Figure 2 Precession diffraction patterns of a single crystal of cholesteryl 2,2,3,3-tetrafluoropropionate taken with radiation of wavelength 0.207 nm (a) and 0.155 nm (b). The exposure time was 4.5 h.

The results of the diffraction measurements show that the radiation from the superconducting ring can be used in the wavelength range 0.155 nm (8 keV) to 0.248 nm (5 keV) for, e.g. intensity measurements of Bragg reflections from single crystals composed mainly of light atoms, that is, single crystals with low X-ray absorption. It is preferable to collect intensity data over an area of the reciprocal lattice in one pattern employing a two-dimensional detector such as the imaging plate, since this method is little affected by attenuation of the primary-beam intensity. Real-time measurements of structural changes employing counter-type detectors, on the other hand, are not appropriate, unless the diffraction intensity concerned is very strong.

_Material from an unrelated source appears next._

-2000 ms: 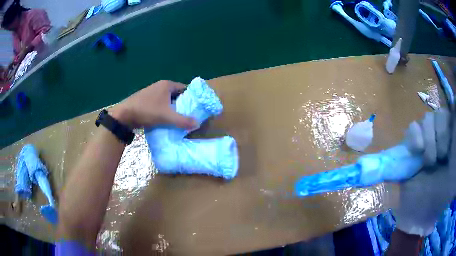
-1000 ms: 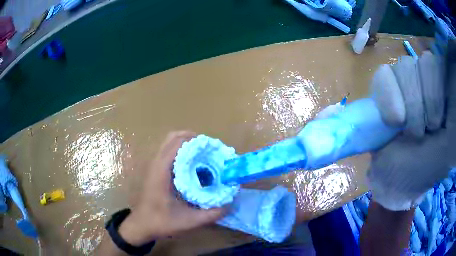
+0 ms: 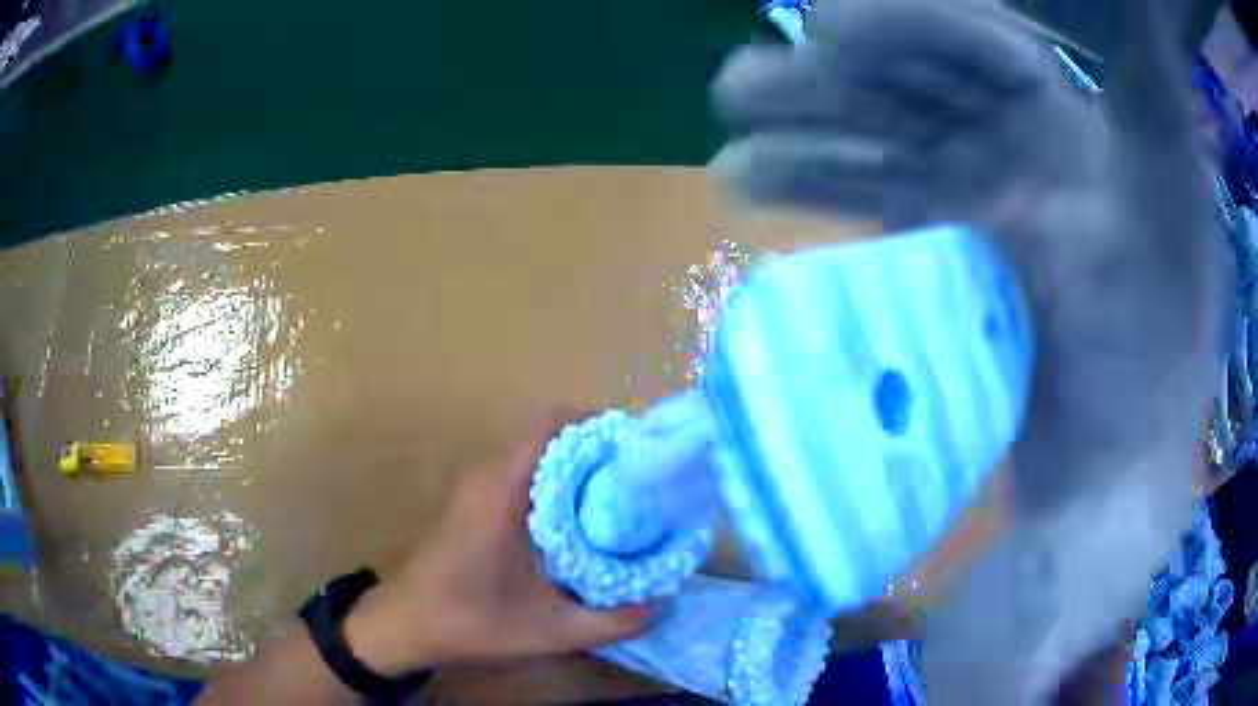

Another example of the use of the radiation is a structural study applying the phenomena of anomalous scattering. One of the present authors made a structure analysis of a liquid-crystalline monosubstituted ferrocene derivative, {4-[ω-(cholesteryl­oxycarbonyl)decyloxycarbonyl]phenyl}ferrocene (C₅₅H₇₈O₄Fe) (Nakamura & Takayama, 1996). The structure is monoclinic, C2, with the lattice parameters a = 7.382, b = 0.588, c = 1.104 nm and β = 94.36°. The atomic arrangements were determined by applying direct methods. In order to lend support to the results obtained, the intensities of Bragg reflections were recorded using radiation of three wavelengths near and far from the K-absorption edge of the iron atoms on precession diffraction patterns, the absorption edge being at λ = 0.1743 nm (7.114 keV). Fig. 3 shows the wavelength dependence of the intensity of the hk0-type reflections. For example, the intensity of the 400 reflection decreases appreciably for radiation near the absorption edge, whereas that of the 800 reflection increases, the intensity of the 600 reflection remaining almost unchanged. This is in good agreement with what is expected from the atomic coordinates determined by Nakamura & Takayama (1996). It has been shown that the same is true for other reflections, indicating the correctness of the atomic arrangements determined. The phenomena can also be used in the course of a structure analysis to determine to which reflections the anomalously scattering atoms make a significant contribution and, in a favorable case, the information obtained leads to the arrangement of those atoms in a unit cell.

Figure 3 Wavelength dependence of the intensity of the hk0-type reflections of a single crystal of {4-[ω-(cholesteryloxycarbonyl)decyloxycarbonyl]phenyl}ferrocene across the K-absorption edge of the iron atoms (λK = 0.1743 nm). λ/λK = 1.185 (a), 1.003 (b), 0.948 (c).

4. Discussion

As described in §1, there is an increasing demand for synchrotron X-radiation and users are always concerned about insufficient beam time for X-ray diffraction and/or scattering experiments. However, a large amount of investment is necessary for the construction of a large-scale storage ring, and it is not possible to have as many such rings as are demanded. On the other hand, the cost of construction of a compact superconducting ring is not prohibitively high and some X-ray diffraction and/or scattering experiments, which have previously been thought to be possible only at large-scale facilities, can, if appropriately planned, be made at a facility with a compact ring. Large-scale rings are mainly for those experiments which require radiation of shorter wavelength with a high brightness.